What needs to be done: Each entry needs to be given again, character for character.

Dataset records:

==================================================

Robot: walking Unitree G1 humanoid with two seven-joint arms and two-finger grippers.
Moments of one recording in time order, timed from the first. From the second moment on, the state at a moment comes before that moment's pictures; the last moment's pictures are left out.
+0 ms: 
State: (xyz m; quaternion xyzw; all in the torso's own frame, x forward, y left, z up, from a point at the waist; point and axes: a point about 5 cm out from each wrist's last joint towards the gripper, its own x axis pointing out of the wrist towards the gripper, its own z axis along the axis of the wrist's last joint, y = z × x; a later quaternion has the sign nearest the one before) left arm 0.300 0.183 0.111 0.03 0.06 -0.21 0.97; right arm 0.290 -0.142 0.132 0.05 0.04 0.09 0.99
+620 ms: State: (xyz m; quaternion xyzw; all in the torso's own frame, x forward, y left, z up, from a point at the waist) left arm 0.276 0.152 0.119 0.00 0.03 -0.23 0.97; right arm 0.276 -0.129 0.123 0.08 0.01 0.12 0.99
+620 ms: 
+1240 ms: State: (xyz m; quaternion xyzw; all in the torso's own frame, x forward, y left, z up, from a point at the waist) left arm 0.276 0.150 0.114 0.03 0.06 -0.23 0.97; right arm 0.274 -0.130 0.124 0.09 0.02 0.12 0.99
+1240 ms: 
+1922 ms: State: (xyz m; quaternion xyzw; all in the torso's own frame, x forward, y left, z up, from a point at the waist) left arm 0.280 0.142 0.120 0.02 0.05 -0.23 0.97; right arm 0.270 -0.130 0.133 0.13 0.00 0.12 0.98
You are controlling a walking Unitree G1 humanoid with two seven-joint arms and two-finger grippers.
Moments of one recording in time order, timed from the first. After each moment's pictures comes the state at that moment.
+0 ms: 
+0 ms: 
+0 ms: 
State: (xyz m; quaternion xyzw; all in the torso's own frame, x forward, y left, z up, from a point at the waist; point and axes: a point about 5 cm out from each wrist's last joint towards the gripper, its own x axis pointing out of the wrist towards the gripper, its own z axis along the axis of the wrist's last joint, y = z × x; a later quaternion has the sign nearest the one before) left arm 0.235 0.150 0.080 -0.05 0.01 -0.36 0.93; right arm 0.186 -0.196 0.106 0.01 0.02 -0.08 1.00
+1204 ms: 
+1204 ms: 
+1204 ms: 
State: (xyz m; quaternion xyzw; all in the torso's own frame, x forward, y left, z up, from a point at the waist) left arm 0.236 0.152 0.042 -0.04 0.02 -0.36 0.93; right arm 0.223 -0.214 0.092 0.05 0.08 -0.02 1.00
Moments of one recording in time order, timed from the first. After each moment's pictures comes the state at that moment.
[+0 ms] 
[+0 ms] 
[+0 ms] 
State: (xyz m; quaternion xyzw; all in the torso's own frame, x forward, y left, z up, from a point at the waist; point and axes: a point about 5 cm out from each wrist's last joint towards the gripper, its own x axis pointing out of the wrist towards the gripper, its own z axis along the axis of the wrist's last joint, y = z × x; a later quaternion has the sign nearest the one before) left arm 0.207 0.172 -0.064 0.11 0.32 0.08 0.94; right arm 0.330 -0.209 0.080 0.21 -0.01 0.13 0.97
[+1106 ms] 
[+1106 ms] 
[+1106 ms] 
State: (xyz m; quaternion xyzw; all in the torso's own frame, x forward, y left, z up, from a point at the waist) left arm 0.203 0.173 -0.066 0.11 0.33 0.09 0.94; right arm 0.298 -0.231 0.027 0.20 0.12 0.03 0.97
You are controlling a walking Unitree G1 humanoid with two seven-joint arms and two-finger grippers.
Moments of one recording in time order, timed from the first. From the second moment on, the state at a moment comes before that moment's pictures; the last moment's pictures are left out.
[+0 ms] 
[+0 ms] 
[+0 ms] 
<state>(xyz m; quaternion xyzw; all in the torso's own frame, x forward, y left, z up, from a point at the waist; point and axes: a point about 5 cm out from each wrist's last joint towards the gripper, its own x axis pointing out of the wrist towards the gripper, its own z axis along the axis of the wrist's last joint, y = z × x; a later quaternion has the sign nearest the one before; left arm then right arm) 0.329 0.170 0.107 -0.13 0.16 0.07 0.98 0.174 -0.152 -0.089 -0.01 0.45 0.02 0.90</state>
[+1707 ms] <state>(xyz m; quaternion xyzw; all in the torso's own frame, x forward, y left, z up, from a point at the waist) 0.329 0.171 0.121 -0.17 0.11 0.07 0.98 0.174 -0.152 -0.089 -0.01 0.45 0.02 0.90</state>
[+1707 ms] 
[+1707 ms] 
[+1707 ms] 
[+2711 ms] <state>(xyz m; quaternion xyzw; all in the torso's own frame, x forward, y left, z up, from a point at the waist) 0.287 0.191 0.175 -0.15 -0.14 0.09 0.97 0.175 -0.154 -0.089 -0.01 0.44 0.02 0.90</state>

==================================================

Output for this task:
Robot: walking Unitree G1 humanoid with two seven-joint arms and two-finger grippers.
Moments of one recording in time order, timed from the first. From the second moment on, the state at a moment comes before that moment's pictures; the last moment's pictures are left out.
+0 ms: 
State: (xyz m; quaternion xyzw; all in the torso's own frame, x forward, y left, z up, from a point at the waist; point and axes: a point about 5 cm out from each wrist's last joint towards the gripper, its own x axis pointing out of the wrist towards the gripper, its own z axis along the axis of the wrist's last joint, y = z × x; a later quaternion has the sign nearest the one before) left arm 0.300 0.183 0.111 0.03 0.06 -0.21 0.97; right arm 0.290 -0.142 0.132 0.05 0.04 0.09 0.99
+620 ms: State: (xyz m; quaternion xyzw; all in the torso's own frame, x forward, y left, z up, from a point at the waist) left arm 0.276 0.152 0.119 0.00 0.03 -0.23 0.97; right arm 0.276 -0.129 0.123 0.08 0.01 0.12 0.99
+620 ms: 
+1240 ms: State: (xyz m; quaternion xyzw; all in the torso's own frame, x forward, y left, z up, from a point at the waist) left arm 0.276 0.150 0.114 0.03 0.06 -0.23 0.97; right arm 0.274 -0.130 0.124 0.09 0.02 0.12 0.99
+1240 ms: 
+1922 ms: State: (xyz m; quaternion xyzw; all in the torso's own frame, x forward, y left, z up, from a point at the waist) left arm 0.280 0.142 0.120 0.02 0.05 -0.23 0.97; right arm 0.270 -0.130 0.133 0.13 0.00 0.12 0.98
You are controlling a walking Unitree G1 humanoid with two seven-joint arms and two-finger grippers.
Moments of one recording in time order, timed from the first. After each moment's pictures comes the state at that moment.
+0 ms: 
+0 ms: 
+0 ms: 
State: (xyz m; quaternion xyzw; all in the torso's own frame, x forward, y left, z up, from a point at the waist; point and axes: a point about 5 cm out from each wrist's last joint towards the gripper, its own x axis pointing out of the wrist towards the gripper, its own z axis along the axis of the wrist's last joint, y = z × x; a later quaternion has the sign nearest the one before) left arm 0.235 0.150 0.080 -0.05 0.01 -0.36 0.93; right arm 0.186 -0.196 0.106 0.01 0.02 -0.08 1.00
+1204 ms: 
+1204 ms: 
+1204 ms: 
State: (xyz m; quaternion xyzw; all in the torso's own frame, x forward, y left, z up, from a point at the waist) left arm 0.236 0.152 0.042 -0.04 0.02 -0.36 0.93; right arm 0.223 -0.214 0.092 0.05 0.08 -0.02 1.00
Moments of one recording in time order, timed from the first. After each moment's pictures comes the state at that moment.
[+0 ms] 
[+0 ms] 
[+0 ms] 
State: (xyz m; quaternion xyzw; all in the torso's own frame, x forward, y left, z up, from a point at the waist; point and axes: a point about 5 cm out from each wrist's last joint towards the gripper, its own x axis pointing out of the wrist towards the gripper, its own z axis along the axis of the wrist's last joint, y = z × x; a later quaternion has the sign nearest the one before) left arm 0.207 0.172 -0.064 0.11 0.32 0.08 0.94; right arm 0.330 -0.209 0.080 0.21 -0.01 0.13 0.97
[+1106 ms] 
[+1106 ms] 
[+1106 ms] 
State: (xyz m; quaternion xyzw; all in the torso's own frame, x forward, y left, z up, from a point at the waist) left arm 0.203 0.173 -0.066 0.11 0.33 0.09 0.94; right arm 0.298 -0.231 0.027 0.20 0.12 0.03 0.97
You are controlling a walking Unitree G1 humanoid with two seven-joint arms and two-finger grippers.
Moments of one recording in time order, timed from the first. From the second moment on, the state at a moment comes before that moment's pictures; the last moment's pictures are left out.
[+0 ms] 
[+0 ms] 
[+0 ms] 
<state>(xyz m; quaternion xyzw; all in the torso's own frame, x forward, y left, z up, from a point at the waist; point and axes: a point about 5 cm out from each wrist's last joint towards the gripper, its own x axis pointing out of the wrist towards the gripper, its own z axis along the axis of the wrist's last joint, y = z × x; a later quaternion has the sign nearest the one before; left arm then right arm) 0.329 0.170 0.107 -0.13 0.16 0.07 0.98 0.174 -0.152 -0.089 -0.01 0.45 0.02 0.90</state>
[+1707 ms] <state>(xyz m; quaternion xyzw; all in the torso's own frame, x forward, y left, z up, from a point at the waist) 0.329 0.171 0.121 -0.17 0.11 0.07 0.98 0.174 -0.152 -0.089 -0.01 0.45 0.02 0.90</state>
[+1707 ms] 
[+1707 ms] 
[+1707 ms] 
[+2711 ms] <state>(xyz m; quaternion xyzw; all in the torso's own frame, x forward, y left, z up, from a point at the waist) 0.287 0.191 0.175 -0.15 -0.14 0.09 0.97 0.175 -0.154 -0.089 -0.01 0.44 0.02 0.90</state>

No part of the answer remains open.